The core idea is to process the formula string from right to left. This allows us to easily handle nested parentheses and their associated multipliers. We maintain a stack to keep track of multipliers arising from parentheses. A hash map stores the atom counts encountered.

  1. Iteration: The code iterates through the formula string from right to left.

  2. Character Handling: Different characters are handled as follows:

    • Lowercase letters: These are part of an atom name. The code finds the beginning of the atom name and adds it to the hash map, along with its count (multiplied by the current multiplier).
    • Uppercase letters: These mark the beginning of a new atom. The code adds it to the hash map with its count.
    • Digits: These represent the count of an atom. The code reads all consecutive digits to obtain the full count.
    • ')': This indicates the end of a parenthesized subformula. The current multiplier is pushed onto the stack, and the current multiplier is updated by multiplying with the count found within the parentheses.
    • '(': This indicates the start of a parenthesized subformula. The multiplier from the top of the stack is popped and becomes the current multiplier.

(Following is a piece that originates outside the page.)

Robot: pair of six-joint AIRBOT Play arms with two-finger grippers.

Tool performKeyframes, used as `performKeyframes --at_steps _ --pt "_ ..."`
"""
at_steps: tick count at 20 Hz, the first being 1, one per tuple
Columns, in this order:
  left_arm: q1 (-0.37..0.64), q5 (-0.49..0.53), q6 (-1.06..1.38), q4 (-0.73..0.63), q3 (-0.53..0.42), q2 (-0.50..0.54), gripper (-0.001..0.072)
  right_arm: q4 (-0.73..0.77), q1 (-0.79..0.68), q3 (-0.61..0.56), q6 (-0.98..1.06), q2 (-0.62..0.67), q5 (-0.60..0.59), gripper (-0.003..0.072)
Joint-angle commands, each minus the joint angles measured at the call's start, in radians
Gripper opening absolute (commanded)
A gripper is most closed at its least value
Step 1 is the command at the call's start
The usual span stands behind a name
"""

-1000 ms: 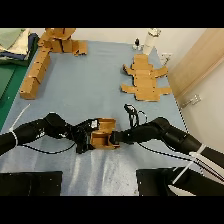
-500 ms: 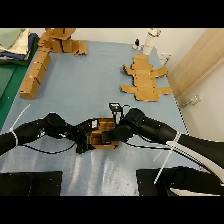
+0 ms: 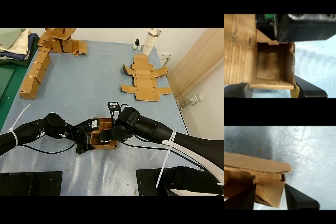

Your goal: Fold the box.

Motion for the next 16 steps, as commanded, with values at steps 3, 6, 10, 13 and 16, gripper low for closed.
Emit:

  3. Hash Map Update: For each atom encountered, its count is updated in the hash map, considering the current multiplier.

  4. Result Formatting: Finally, the hash map is converted to a string in the specified format (atoms sorted alphabetically, counts greater than 1 explicitly shown).

Time Complexity Analysis:

The algorithm iterates through the formula string once. The operations within the loop (hash map lookups, string manipulations) are typically O(1) on average for hash maps and short strings. Sorting the atoms takes O(M log M) time, where M is the number of unique atoms. Therefore, the overall time complexity is dominated by the iteration and sorting, resulting in O(N + M log M), where N is the length of the formula string and M is the number of unique atoms. In the worst case, M could be O(N), but often M will be much smaller than N.

Space Complexity Analysis:

The space complexity is determined by the stack, the hash map, and the temporary strings used. The stack's size can be at most equal to the maximum nesting depth of parentheses, which is typically a small constant. The hash map can store up to M entries (unique atoms). The temporary strings are relatively short. Therefore, the overall space complexity is O(M), where M is the number of unique atoms.

Code Examples (Java):

import java.util.*;
 
class Solution {
    public String countOfAtoms(String formula) {
        Map<String, Integer> map = new HashMap<>();
        Stack<Integer> stack = new Stack<>(); // Use Stack for better readability
        stack.push(1); // Initialize with multiplier 1
        int multiplier = 1;
        int num = 0;
        String atom = "";
        for (int i = formula.length() - 1; i >= 0; i--) {
            char c = formula.charAt(i);
            if (Character.isDigit(c)) {
                num = num + (c - '0') * (int) Math.pow(10, atom.length());
            } else if (Character.isLowerCase(c)) {
                atom = c + atom;
            } else if (Character.isUpperCase(c)) {
                atom = c + atom;
                map.put(atom, map.getOrDefault(atom, 0) + (num == 0 ? 1 : num) * multiplier);
                num = 0;
                atom = "";
            } else if (c == ')') {
                stack.push(multiplier);
                multiplier *= (num == 0 ? 1 : num);
                num = 0;
            } else if (c == '(') {
                multiplier = stack.pop();
            }
        }
 
        List<String> sortedAtoms = new ArrayList<>(map.keySet());
        Collections.sort(sortedAtoms);
        StringBuilder result = new StringBuilder();
        for (String a : sortedAtoms) {
            result.append(a);
            int count = map.get(a);
            if (count > 1) {
                result.append(count);
            }
        }
        return result.toString();
    }
}

This improved Java code uses a Stack for better clarity and handles edge cases more robustly. The Python, C++, Go, and TypeScript solutions follow a similar approach with appropriate adaptations for each language's syntax and features. Note that the regex based Javascript/Typescript solutions while concise, may not be as efficient as the stack based solutions for very large inputs.